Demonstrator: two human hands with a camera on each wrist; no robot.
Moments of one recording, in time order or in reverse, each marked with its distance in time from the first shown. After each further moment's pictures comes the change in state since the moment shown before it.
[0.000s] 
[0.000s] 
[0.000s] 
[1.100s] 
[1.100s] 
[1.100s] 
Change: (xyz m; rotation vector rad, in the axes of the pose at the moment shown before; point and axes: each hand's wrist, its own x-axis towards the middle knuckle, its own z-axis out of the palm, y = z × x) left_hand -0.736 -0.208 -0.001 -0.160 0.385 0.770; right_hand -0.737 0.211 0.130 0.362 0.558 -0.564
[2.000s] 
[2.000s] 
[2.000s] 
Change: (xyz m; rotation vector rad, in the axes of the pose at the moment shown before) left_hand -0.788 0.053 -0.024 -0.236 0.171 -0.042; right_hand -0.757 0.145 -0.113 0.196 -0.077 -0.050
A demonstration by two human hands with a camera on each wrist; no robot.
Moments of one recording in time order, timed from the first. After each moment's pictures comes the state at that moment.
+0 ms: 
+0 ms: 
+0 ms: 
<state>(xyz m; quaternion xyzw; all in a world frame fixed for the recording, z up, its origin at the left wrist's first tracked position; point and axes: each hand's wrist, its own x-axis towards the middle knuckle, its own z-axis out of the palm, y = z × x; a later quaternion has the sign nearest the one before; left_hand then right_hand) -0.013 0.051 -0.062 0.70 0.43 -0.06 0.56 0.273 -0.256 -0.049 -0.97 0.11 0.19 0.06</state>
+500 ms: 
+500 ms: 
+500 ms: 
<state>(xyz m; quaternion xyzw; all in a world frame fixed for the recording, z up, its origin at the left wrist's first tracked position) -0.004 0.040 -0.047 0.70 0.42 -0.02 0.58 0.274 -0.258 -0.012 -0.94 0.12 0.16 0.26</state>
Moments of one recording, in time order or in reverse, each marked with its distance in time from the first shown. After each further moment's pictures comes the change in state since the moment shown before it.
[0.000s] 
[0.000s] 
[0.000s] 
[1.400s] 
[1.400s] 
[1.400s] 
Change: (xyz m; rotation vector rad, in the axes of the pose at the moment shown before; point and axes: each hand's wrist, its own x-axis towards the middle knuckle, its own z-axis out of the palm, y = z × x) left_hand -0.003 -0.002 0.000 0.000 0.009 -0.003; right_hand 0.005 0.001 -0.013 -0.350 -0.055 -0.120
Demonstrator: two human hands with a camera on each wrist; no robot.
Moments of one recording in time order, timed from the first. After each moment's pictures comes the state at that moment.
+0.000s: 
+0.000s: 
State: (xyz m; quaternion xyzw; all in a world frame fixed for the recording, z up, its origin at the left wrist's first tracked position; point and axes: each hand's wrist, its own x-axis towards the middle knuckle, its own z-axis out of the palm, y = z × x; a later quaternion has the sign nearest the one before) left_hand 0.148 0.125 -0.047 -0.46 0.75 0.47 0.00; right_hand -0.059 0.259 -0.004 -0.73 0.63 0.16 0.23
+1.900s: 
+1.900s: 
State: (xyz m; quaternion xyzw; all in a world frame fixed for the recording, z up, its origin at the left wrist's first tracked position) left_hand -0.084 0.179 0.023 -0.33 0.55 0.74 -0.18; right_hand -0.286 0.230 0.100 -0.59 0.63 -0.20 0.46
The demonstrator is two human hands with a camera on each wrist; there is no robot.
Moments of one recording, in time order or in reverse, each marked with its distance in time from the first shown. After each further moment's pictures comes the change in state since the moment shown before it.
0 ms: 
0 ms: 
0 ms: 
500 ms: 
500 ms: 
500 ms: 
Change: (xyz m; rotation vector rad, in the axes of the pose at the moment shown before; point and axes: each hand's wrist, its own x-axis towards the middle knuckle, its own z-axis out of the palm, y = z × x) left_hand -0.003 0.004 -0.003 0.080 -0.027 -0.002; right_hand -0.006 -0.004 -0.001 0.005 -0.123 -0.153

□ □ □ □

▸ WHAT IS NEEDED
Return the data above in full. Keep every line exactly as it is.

▸ ANSWER BELOW
Demonstrator: two human hands with a camera on each wrist; no robot.
Moments of one recording, in time order or in reverse, each marked with its distance in time from the first shown. After each further moment's pictures comes the change in state since the moment shown before it.
[0.000s] 
[0.000s] 
[0.000s] 
[1.100s] 
[1.100s] 
[1.100s] 
Change: (xyz m; rotation vector rad, in the axes of the pose at the moment shown before; point and axes: each hand's wrist, its own x-axis towards the middle knuckle, its own z-axis out of the palm, y = z × x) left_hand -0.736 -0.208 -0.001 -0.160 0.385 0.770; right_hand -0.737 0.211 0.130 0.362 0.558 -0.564
[2.000s] 
[2.000s] 
[2.000s] 
Change: (xyz m; rotation vector rad, in the axes of the pose at the moment shown before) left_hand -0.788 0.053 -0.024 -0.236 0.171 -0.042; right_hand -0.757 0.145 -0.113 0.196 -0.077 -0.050
A demonstration by two human hands with a camera on each wrist; no robot.
Moments of one recording in time order, timed from the first. After each moment's pictures comes the state at that moment.
+0 ms: 
+0 ms: 
+0 ms: 
<state>(xyz m; quaternion xyzw; all in a world frame fixed for the recording, z up, its origin at the left wrist's first tracked position; point and axes: each hand's wrist, its own x-axis towards the middle knuckle, its own z-axis out of the palm, y = z × x; a later quaternion has the sign nearest the one before; left_hand then right_hand) -0.013 0.051 -0.062 0.70 0.43 -0.06 0.56 0.273 -0.256 -0.049 -0.97 0.11 0.19 0.06</state>
+500 ms: 
+500 ms: 
+500 ms: 
<state>(xyz m; quaternion xyzw; all in a world frame fixed for the recording, z up, its origin at the left wrist's first tracked position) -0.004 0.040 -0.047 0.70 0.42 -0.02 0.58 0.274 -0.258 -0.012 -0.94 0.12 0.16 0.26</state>
Moments of one recording, in time order or in reverse, each marked with its distance in time from the first shown. After each further moment's pictures comes the change in state since the moment shown before it.
[0.000s] 
[0.000s] 
[0.000s] 
[1.400s] 
[1.400s] 
[1.400s] 
Change: (xyz m; rotation vector rad, in the axes of the pose at the moment shown before; point and axes: each hand's wrist, its own x-axis towards the middle knuckle, its own z-axis out of the palm, y = z × x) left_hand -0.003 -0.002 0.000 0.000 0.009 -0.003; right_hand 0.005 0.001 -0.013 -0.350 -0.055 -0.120
Demonstrator: two human hands with a camera on each wrist; no robot.
Moments of one recording in time order, timed from the first. After each moment's pictures comes the state at that moment.
+0.000s: 
+0.000s: 
State: (xyz m; quaternion xyzw; all in a world frame fixed for the recording, z up, its origin at the left wrist's first tracked position; point and axes: each hand's wrist, its own x-axis towards the middle knuckle, its own z-axis out of the palm, y = z × x; a later quaternion has the sign nearest the one before) left_hand 0.148 0.125 -0.047 -0.46 0.75 0.47 0.00; right_hand -0.059 0.259 -0.004 -0.73 0.63 0.16 0.23
+1.900s: 
+1.900s: 
State: (xyz m; quaternion xyzw; all in a world frame fixed for the recording, z up, its origin at the left wrist's first tracked position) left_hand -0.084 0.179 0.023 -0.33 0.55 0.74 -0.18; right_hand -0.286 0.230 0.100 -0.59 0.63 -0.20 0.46
The demonstrator is two human hands with a camera on each wrist; there is no robot.
Moments of one recording, in time order or in reverse, each marked with its distance in time from the first shown. After each further moment's pictures comes the change in state since the moment shown before it.
0 ms: 
0 ms: 
0 ms: 
500 ms: 
500 ms: 
500 ms: 
Change: (xyz m; rotation vector rad, in the axes of the pose at the moment shown before; point and axes: each hand's wrist, its own x-axis towards the middle knuckle, its own z-axis out of the palm, y = z × x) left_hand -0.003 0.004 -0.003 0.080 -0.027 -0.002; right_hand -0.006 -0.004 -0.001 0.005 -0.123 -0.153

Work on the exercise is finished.